- **Assigned task**:
The lines from the one containing "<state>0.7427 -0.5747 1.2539" through the final line of the data below must be written out exactly, both included, and nothing more.

- **Supplied data**:
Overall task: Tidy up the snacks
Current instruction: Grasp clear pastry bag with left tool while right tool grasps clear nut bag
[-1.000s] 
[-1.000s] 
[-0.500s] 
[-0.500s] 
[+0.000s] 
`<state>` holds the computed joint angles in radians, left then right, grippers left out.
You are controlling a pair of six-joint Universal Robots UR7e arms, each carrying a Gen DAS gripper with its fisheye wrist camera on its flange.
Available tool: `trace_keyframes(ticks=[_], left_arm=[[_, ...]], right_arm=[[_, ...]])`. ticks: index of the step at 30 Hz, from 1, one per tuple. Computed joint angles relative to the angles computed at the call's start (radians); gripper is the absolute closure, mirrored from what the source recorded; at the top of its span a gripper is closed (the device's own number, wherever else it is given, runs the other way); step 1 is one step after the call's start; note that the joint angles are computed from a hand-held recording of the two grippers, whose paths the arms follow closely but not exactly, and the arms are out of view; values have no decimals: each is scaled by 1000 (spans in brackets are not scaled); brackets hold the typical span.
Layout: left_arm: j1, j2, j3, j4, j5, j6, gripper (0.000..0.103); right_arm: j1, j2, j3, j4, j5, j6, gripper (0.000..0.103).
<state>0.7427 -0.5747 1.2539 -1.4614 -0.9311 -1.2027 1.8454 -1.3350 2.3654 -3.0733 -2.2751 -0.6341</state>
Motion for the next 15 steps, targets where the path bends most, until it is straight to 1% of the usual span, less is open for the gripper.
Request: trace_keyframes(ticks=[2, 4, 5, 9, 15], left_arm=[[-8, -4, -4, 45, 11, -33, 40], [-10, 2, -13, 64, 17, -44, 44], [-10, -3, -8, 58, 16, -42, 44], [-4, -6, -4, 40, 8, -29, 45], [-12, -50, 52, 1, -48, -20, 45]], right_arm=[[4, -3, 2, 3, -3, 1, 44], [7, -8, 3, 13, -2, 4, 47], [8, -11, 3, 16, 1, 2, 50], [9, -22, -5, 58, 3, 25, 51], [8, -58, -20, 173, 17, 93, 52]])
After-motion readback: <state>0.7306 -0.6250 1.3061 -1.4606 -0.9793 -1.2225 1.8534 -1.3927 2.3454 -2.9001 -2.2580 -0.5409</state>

- **Result of the task**:
<state>0.7427 -0.5747 1.2539 -1.4614 -0.9311 -1.2027 1.8454 -1.3350 2.3654 -3.0733 -2.2751 -0.6341</state>
Motion for the next 15 steps, targets where the path bends most, until it is straight to 1% of the usual span, less is open for the gripper.
Request: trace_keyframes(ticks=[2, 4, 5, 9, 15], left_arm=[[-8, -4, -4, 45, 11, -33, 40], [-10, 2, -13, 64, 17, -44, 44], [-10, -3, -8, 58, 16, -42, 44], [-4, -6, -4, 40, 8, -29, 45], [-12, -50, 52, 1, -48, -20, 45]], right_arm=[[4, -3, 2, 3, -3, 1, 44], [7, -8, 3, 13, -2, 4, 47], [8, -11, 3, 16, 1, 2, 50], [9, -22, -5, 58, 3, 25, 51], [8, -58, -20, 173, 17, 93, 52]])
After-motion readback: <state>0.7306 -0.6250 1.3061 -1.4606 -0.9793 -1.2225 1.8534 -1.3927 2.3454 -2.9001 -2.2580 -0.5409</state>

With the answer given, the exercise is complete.